A Unified Evaluation Framework for Epistemic Predictions
Shireen Kudukkil Manchingal, Muhammad Mubashar, Kaizheng Wang, Fabio Cuzzolin
TL;DR
The paper tackles the problem of comparing uncertainty-aware classifiers that produce diverse epistemic predictions by introducing a unified evaluation framework. It maps all prediction types to credal sets within the probability simplex and defines a metric $\mathcal{E} = d(y,\hat{y}) + \lambda \cdot NS[m]$ that blends accuracy and imprecision, with $d$ instantiated as $D_{KL}$ to the credal-set boundary. The approach enables cross-model ranking and tailored model selection for real-world tasks, validated on CIFAR-10, CIFAR-100, and MNIST across multiple uncertainty paradigms; it also provides a practical credal-set construction via coherent lower probabilities and Möbius inversion. The framework supports application-driven decisions (e.g., abstention vs mandatory action) and offers insights into trade-offs, limitations, and future directions such as training-time loss formulations that optimize the proposed metric.
Abstract
Predictions of uncertainty-aware models are diverse, ranging from single point estimates (often averaged over prediction samples) to predictive distributions, to set-valued or credal-set representations.
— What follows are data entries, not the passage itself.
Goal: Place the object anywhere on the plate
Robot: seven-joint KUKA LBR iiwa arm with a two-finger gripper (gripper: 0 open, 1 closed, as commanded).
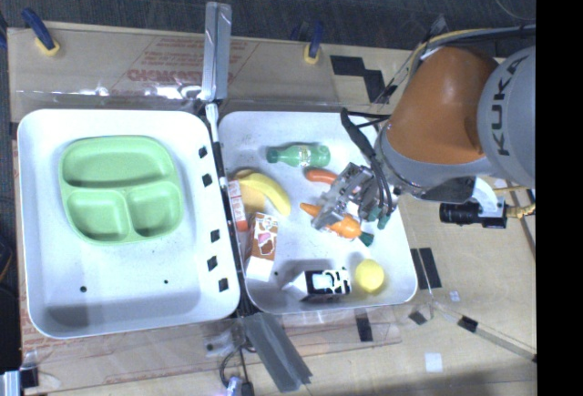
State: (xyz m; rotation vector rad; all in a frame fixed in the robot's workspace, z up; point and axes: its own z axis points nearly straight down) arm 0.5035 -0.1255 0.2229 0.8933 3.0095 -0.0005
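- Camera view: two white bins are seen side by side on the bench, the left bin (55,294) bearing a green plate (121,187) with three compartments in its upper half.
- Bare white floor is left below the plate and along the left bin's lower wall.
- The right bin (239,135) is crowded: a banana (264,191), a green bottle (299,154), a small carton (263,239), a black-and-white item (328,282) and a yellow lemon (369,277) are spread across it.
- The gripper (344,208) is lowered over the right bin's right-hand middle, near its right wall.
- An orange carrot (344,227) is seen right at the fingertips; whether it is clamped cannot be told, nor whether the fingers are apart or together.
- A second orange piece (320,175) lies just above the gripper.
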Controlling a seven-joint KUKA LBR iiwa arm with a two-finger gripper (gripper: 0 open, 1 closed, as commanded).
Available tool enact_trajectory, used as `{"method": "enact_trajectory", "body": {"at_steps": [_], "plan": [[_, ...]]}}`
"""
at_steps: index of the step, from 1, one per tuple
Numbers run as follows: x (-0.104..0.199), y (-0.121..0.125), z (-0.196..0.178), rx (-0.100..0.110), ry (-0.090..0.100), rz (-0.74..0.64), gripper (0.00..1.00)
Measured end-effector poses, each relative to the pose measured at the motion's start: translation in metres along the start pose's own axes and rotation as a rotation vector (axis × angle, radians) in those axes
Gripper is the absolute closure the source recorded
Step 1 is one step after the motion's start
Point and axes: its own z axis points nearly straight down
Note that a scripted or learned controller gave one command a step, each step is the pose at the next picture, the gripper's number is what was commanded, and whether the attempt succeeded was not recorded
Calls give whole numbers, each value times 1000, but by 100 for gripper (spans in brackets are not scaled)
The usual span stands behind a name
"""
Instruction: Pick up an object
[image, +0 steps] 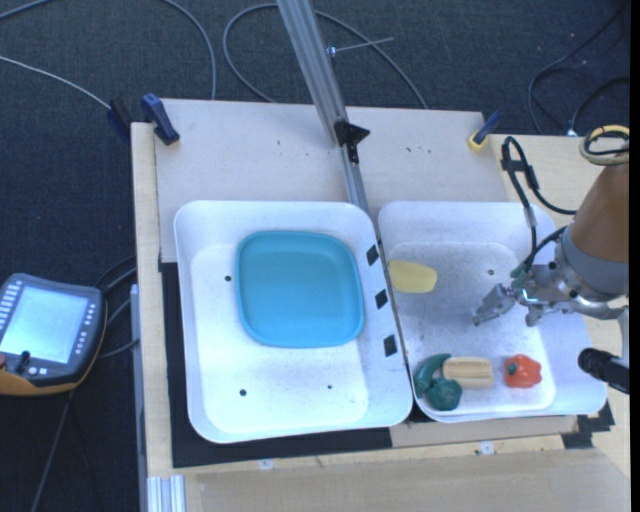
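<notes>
My gripper (510, 309) hangs over the right bin (455, 225), toward its right side, with the fingers (489, 306) spread apart and nothing between them. A yellow flat piece (412, 276) lies at the bin's left, well to the left of the gripper. Along the bin's front edge sit a green pepper-like toy (437, 383), a tan block (468, 372) and a red tomato-like toy (521, 371), all below the gripper and apart from it.
The left bin (205, 300) holds a blue square plate (300, 288). A metal pole (325, 85) slants down to the divide between the bins. Black cables (520, 170) hang near the arm at the right. A teach pendant (45, 330) lies off the bench at left.
</notes>
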Motion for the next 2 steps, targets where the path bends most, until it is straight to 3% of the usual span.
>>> {"method": "enact_trajectory", "body": {"at_steps": [1,2], "plan": [[-7,6,54,0,0,0,0],[-7,8,41,-6,-1,0,100]]}}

We propose a novel unified evaluation framework for uncertainty-aware classifiers, applicable to a wide range of model classes, which allows users to tailor the trade-off between accuracy and precision of predictions via a suitably designed performance metric. This makes possible the selection of the most suitable model for a particular real-world application as a function of the desired trade-off. Our experiments, concerning Bayesian, ensemble, evidential, deterministic, credal and belief function classifiers on the CIFAR-10, MNIST and CIFAR-100 datasets, show that the metric behaves as desired.